On being a supremacist

A friend posted an article to FB called "Aesop to the Right: Why I Believe Bristol Palin" and raved about it without an explanation. This is not something I would normally look at but I was curious what pleased her and was positive about Bristol Palin since these two things don’t normally go together in my circles.

It was an interesting blog post about gay marriage and the perspectives of Christians that have no issue with gays but don’t want gay marriage. It was done very well in a non-aggressive manner so it is accessible to both sides of the issue.

What really got me was buried deeply in it is this idea of being a Supremacist. These days the word “supremacist” has been to extremists with ideas anyone outside of their organizations can see is wrong. This blog presented the idea that supremacist thoughts sneak into our everyday thoughts and they are an underlying cause to the differences in opinion on gay marriage. In a nut shell, those that have the option of marriage feel it they have the right to deny others the option and have the final say and don’t see how wrong it is that those that don’t have the option even need to ask for it, let alone fight for it. Those with the option feel superior to the others and attacked when that superiority is challenged.

To me this is a very interesting idea. It was hard for me to summarize because the blog post kind of went around the bush explaining it and I had to pack all of that together. Given the title of the post and the focus, I never would have suspected this idea or known where to look for it if I didn’t remember Kate posting it and been able to go back and look for it.

I think this idea of supremacy underlies many different arguments from gay marriage, race, male privilege, the rape culture and the Occupy movement. It is not something people would want to even look at since the word “supremacist” is so negatively and emotionally charged. The blog post did a good job unpacking the idea in a non-negative and non-emotional way and got me thinking about it. Those that Have are very resistant to the pleas of those that Have-not. It makes sense that the Haves feel superior to the Have-nots and really can’t see the world from the perspective of the Have-nots. And when the Have-nots demand something, that superiority is challenged and the Haves go into defend mode. It is a good idea to take a look under the hood of a disagreement to see if there are supremacist ideas fueling the difference of understanding and then challenge those ideas. I am not saying that the Have-nots are always right, the Haves are always wrong, and everything is based on supremacist ideas but that it is a different framework useful in examining some of of these disagreements. There have been two blog posts going around about how not to be the creepy guy in a group. One of them unpacked the idea of women not getting support from the men in their lives due to the rape culture we live in (the idea of rape culture is yet another Idea I have been looking into). Throwing the idea of supremacy into the mix added another level of understanding and it is easier to see where each side is coming from and what path could work for both.

Our culture is filled with subtle supremacist ideas. More pondering and research needs to happen for me to see them clearly and see why they exist, what they are based on but it is good to have had this idea introduced to me so I can watch for them now. I think it is important to strip the word of its negative aspect and look through the lens it provides. I can see flaws in my own arguments and attitudes and understand other people’s perspective better because of it. It is another step to treating others more fairly which I consider important.

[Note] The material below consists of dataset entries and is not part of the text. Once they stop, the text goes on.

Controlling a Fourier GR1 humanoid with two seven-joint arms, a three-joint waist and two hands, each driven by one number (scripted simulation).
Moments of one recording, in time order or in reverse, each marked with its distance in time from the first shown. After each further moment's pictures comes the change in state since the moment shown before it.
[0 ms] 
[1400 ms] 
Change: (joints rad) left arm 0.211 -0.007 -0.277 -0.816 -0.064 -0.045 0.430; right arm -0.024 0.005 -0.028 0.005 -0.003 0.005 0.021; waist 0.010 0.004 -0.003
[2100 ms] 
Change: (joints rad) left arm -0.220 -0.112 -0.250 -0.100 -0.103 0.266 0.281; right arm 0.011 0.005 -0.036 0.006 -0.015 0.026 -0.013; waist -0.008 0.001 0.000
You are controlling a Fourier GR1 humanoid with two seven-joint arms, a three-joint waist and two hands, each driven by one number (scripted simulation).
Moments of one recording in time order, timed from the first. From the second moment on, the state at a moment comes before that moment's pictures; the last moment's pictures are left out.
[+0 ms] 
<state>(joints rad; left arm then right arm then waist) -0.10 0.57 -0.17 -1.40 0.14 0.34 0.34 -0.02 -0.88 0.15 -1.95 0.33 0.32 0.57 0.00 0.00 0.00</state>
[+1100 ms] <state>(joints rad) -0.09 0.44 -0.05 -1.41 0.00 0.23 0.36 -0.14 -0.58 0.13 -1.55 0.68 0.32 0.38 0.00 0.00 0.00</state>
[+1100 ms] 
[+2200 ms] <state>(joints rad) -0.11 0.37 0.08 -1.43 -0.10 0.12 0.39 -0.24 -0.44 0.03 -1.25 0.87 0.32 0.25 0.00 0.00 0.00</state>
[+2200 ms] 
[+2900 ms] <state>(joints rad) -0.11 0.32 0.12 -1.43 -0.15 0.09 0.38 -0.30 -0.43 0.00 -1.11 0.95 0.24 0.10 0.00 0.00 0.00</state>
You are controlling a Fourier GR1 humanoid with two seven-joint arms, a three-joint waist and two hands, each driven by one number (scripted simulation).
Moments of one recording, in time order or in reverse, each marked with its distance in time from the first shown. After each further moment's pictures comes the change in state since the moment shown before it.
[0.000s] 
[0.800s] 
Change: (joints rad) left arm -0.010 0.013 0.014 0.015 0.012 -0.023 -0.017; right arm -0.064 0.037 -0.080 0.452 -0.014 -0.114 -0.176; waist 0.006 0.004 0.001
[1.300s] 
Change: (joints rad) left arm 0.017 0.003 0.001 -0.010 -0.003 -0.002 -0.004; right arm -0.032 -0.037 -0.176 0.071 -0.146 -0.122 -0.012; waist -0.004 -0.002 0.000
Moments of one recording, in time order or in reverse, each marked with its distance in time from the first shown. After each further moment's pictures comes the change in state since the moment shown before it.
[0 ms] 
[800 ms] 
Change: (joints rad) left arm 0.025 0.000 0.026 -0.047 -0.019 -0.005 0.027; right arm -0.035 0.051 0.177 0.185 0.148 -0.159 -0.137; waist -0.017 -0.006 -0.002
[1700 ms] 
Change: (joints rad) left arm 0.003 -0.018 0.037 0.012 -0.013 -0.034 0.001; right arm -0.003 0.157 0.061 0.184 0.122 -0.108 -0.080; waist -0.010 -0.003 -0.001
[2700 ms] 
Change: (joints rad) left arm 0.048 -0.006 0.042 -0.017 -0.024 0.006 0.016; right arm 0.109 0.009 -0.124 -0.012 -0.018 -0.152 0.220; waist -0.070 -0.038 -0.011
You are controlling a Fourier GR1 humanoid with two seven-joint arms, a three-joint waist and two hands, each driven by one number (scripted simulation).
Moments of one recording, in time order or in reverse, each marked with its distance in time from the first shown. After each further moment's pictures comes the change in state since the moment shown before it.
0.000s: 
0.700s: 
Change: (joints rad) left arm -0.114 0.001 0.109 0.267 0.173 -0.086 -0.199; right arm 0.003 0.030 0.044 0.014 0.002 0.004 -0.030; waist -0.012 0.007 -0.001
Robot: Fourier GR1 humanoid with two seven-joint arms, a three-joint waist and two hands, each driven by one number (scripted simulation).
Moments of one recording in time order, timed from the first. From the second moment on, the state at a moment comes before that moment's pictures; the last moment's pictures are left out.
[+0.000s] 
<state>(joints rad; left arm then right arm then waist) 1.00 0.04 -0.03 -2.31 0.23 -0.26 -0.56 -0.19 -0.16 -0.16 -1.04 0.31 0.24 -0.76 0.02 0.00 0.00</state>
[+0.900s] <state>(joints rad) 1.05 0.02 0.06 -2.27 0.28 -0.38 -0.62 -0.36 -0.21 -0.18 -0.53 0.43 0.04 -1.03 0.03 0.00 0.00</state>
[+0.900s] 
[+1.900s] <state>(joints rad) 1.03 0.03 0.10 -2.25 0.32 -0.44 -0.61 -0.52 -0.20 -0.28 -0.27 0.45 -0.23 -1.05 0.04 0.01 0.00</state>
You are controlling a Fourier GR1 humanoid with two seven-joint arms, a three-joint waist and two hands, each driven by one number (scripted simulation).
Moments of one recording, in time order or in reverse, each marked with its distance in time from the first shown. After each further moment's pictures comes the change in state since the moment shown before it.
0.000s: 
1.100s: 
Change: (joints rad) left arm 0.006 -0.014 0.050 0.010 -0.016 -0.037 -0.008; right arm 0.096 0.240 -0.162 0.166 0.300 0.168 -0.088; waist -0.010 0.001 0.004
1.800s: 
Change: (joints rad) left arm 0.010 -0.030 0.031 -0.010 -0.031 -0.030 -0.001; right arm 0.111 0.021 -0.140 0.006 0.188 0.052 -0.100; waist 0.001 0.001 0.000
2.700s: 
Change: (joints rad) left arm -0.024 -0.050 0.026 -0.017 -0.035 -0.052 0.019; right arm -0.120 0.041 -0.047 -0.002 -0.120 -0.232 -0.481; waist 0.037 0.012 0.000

(here is my FB post. I think it does a better job as an intro and could very well cover all the same ground. I don’t know why it is easier to write than my LJ post, Something about the tone each platform needs I guess.
grabbed from Kate Pennington.

The title does nothing to relate what this post is about. It is a very balanced and sensible discussion of both sides to the issue of gay marriage.

What struck me is the introduction of the idea of supremacist though being introduced. It is the idea stripped of the negativity people like the KKK have brought to the word and I feel it is a key point to many controversial social inequalities with a clueless side to them, like male privileged, racism, rape culture and being a creep. I have written up an LJ post on this too. This is another idea I am putting into my hopper to continue to ponder and research as I go through life.

2 thoughts on “On being a supremacist

  1. Halloo!

    I’ve been boosting the signal on the supremacist post as well, and I also found it profoundly thought-provoking. Rooting out my own supremacist views is part of my ongoing project of self-improvement, though I didn’t have as good a language or framework for it as I did after finding that post.

    For me it’s important to remember that on a worldwide scale I am bloody rich and have expectations about being able to continue enjoying the fruits of the history, privilege, and infrastructure that make it so for me. One aspect of that is, as Perlandria puts it, the fact that I am playing on Easy Mode: I am a white male in the US. Boy, does that come with a lot of perks, even without going into additional advantages I have based on my background, personality, etc.

    I could go on, but I think you get the idea. Just wanted to share that and add my weight to the turning of this particular wheel.

    Light and laughter,

  2. I think this sort of meaning of supremacist is related to what bell hooks talked about when she referenced the white supremacist capitalist patriarchy. Have you read any bell hooks?